Mention social spiders and perhaps one of the first images that springs to mind is a family of spiders sitting around the dinner table sharing the day’s stories. Absurd as it sounds, it isn’t as far fetched as you might imagine. Dr Linda Rayor, from Cornell University has found that Delena cancerides (Australian Huntsman spider) engage in social interactions and communal living. These Huntsman spiders not only share their home with their mother and multiple offspring, but have also been found to share their prey with fellow siblings living in the same colony.

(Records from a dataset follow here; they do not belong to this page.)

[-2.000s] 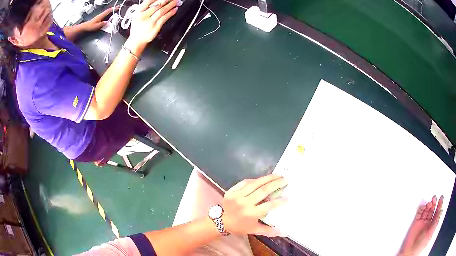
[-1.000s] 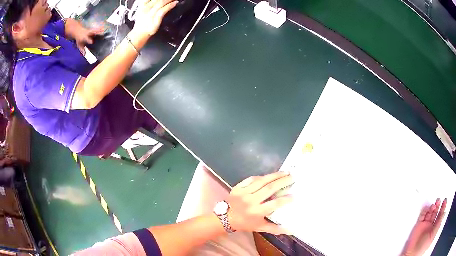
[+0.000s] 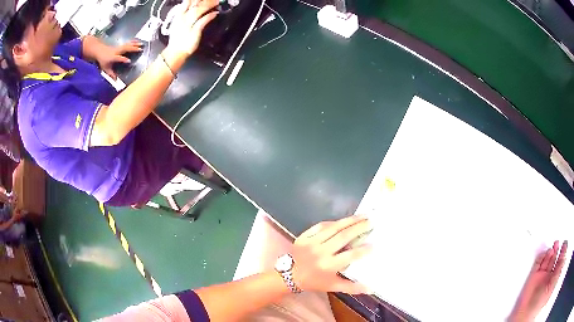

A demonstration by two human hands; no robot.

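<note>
A large white work sheet (image 3: 440, 220) with a small yellow mark lies on the dark green bench. My left hand (image 3: 330, 258), bare with a wristwatch, rests flat at the sheet's left edge, fingertips on the sheet, fingers slightly apart and holding nothing. My right hand (image 3: 542, 283) lies at the sheet's right side, cut off by the bottom edge of the picture, fingers extended and nothing in it.
A person in a purple shirt (image 3: 69, 126) sits at the bench's left, a hand raised among white cords. A white cable (image 3: 217, 82) loops over the bench edge. A white block (image 3: 338, 22) stands at the back, beside a green conveyor belt (image 3: 453, 38). Cartons (image 3: 22, 277) stand at far left.
The view has shifted slightly. The neighbour's lower hand has moved on the bench. My hands have stayed in place on the sheet.
</note>
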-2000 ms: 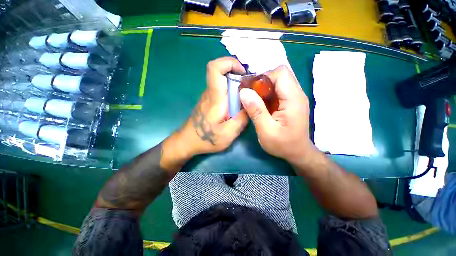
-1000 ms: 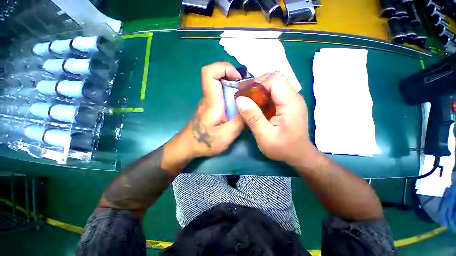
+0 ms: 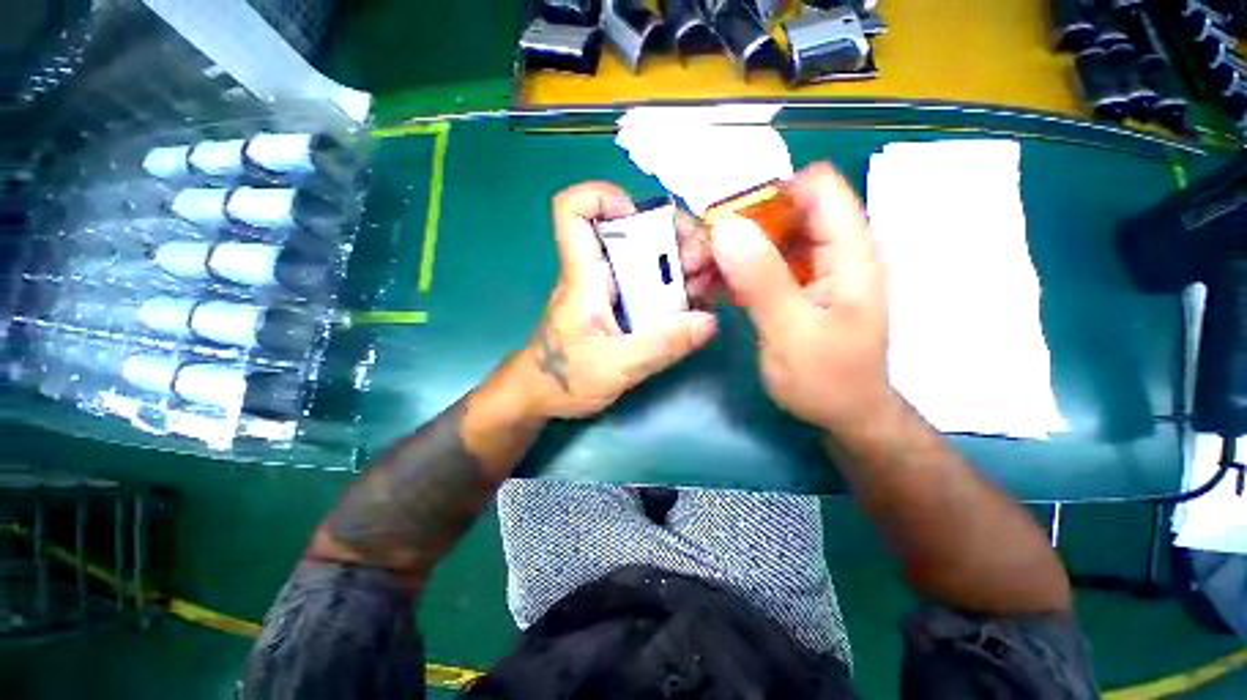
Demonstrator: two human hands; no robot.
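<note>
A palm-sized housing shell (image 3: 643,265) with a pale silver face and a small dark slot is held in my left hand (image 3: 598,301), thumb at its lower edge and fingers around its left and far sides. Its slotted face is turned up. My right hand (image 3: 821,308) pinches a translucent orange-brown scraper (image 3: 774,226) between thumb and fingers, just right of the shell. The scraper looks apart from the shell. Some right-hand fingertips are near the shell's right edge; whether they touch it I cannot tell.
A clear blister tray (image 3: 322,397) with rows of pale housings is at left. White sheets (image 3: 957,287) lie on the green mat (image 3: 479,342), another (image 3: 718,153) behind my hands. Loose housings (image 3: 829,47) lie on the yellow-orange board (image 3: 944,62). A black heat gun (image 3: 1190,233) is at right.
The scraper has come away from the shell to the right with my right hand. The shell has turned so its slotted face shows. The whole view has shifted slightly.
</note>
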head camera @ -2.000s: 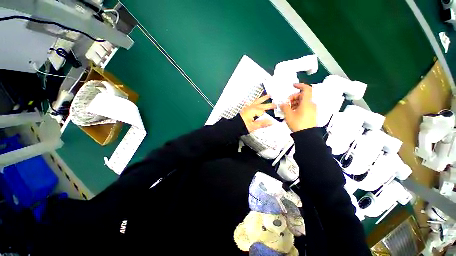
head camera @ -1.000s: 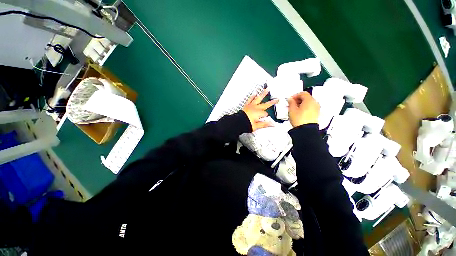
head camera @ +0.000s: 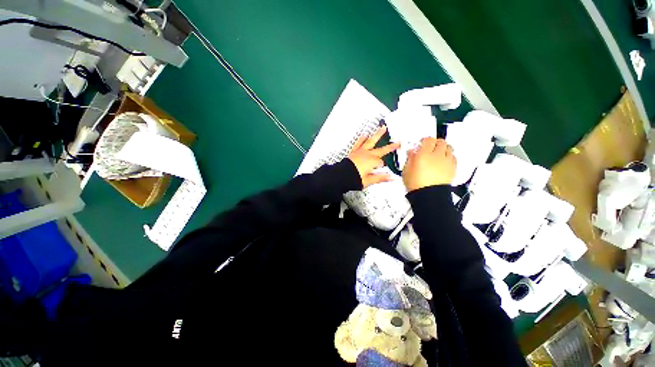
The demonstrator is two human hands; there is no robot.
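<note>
A white security camera unit [head camera: 415,118] lies on the green bench at the head of a close row of similar units. My right hand [head camera: 429,163] is over its lower part with curled fingers; whether a label is at the fingertips cannot be seen. My left hand [head camera: 370,158] has spread fingers, with fingertips at the unit's left side, beside the right edge of a white label sheet [head camera: 346,118] with a fine printed grid. Another white unit [head camera: 381,204] lies below my hands, close to my chest, partly hidden by my sleeves.
More camera units [head camera: 503,188] stand in a row to the right. A label roll [head camera: 118,147] sits in a brown box [head camera: 146,191] at the left, its tail hanging out. A parts tray [head camera: 572,351] is at the lower right. White units [head camera: 625,204] lie on brown cardboard [head camera: 585,161] at far right.
My right hand went from open fingers to a curled pose and has shifted slightly left and down over the unit. My left hand has barely moved.
</note>
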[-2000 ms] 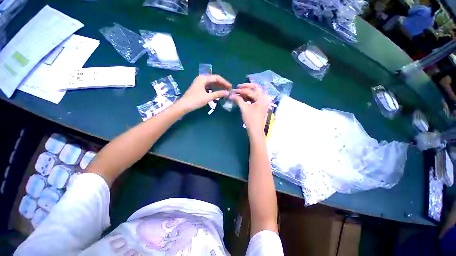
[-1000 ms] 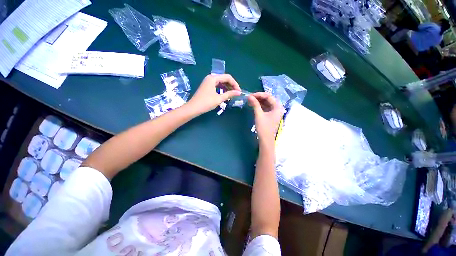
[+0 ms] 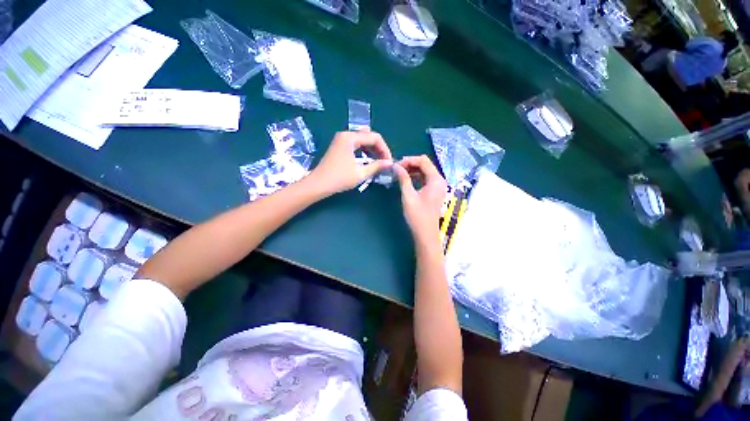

While cooperation and sharing of resources may not seem like such a big deal, social behaviour in spiders is very unusual and rarely seen. In a recent visit to Australia, Dr Rayor spoke in Sydney and explained that spiders are primarily solitary, cannibalistic and voracious predators. They undertake transient maternal care with very minimal, if any, attention provided for their young after eggs have been hatched. Of the 44,540 described species of spiders, only around 80 are social which gives us an indication of how rare this cooperative behaviour is. Of these 80 social species, almost all construct webs, a behaviour driven by the energy savings of shared silk production. In the case of D. cancerides they don’t produce webs which makes social living in this species even more intriguing.
Colonies of D. cancerides live under the bark of certain trees in what Rayor calls retreats. These retreats can be very constrained with numbers ranging from 2 to 113 in limited space. What is unique is that these colonies can consist of all age classes and sizes living together and Agnarsson and Rayor (2013) explain that the complexity and longer term of this behaviour is rarely seen. Suitable habitats are rare and very valuable and there can be enormous competition between spiders to obtain a fitting home. The rarity of habitats is driving young spiders to stay in the retreat getting stronger and fitter so that they can compete for an appropriate retreat when they leave the home. There is debate as to whether the social dynamics of huntsman spiders are a response to the habitat constraints and scarcity of retreats, while Rayor suggests that ecology may be important in shaping sociality, she does not believe that it is the driving factor for social behaviour in huntsman.
Given the rarity in social behaviour, there must be some benefits that are gained from overcoming the barriers to sociality. Whitehouse and Lubin (2005) suggest that living as a group must provide benefits that outweigh what would be obtained by living individually. The advantages that are gained depends on the primary function of the group whereby for reproduction, protection or foraging. Among insects sociality often brings reproductive advantages, however, Whitehouse and Lubin found that group characteristics of social spiders are driven by the foraging function providing benefits with prey and food.
Prey sharing is common amongst social spiders and provides benefits such as more efficient feeding and a means for the parents to care for offspring. Rayor explained that the lower metabolic rate of D cancerides means that less food is required to survive which is key to the success of sociality. In a study carried out by Yip and Rayor (2013a) there was evidence suggesting young spiders benefit from the presence of older siblings and prey sharing is the most likely method behind this benefit. While previous reports have demonstrated larger spiders sharing prey with smaller spiders, this study provides some of the first evidence that older siblings improve the fitness of younger siblings. Whether or not this is unique to D. cancerides is yet to be determined, however, it is certainly not commonplace amongst spiders.
Social behaviour in spiders provides an opportunity to look at a range of ecological concepts but also begs the question, when sociality is so successful, driving higher survival rates, increased growth rates and delayed mortality, why has it not evolved across more spiders? Is this behaviour a factor of physiology such as lower metabolic rate, or is it driven by community ecology and competition for suitable habitats? Furthermore, will anthropogenic disturbance by means of climate change and land clearing have an impact on these behaviours? All these questions are fascinating and require further investigation. Yip and Rayor (2013b) suggest that the reasons some organisms evolve socially and others do not is still not understood, however, the bond that is demonstrated between mother and offspring is a step towards more complex societies. These are interesting findings and are key in not only the behavioural ecology of spiders but other organisms as well. We look forward to further work which investigates the ecology and evolution of social behaviour.
Agnarsson, I. & Rayor, L. S. 2013. A molecular phylogeny of the Australian huntsman spiders (Sparassidae, Deleninae): Implications for taxonomy and social behaviour. Molecular phylogenetics and evolution, 69, 895-905.
Whitehouse, M. E. & Lubin, Y. 2005. The functions of societies and the evolution of group living: spider societies as a test case. Biological Reviews, 80, 347-361.
Yip, E. C. & Rayor, L. S. 2013a. The influence of siblings on body condition in a social spider: is prey sharing cooperation or competition? Animal Behaviour, 85, 1161-1168.
Yip, E. C. & Rayor, L. S. 2013b. Maternal care and subsocial behaviour in spiders. Biological Reviews.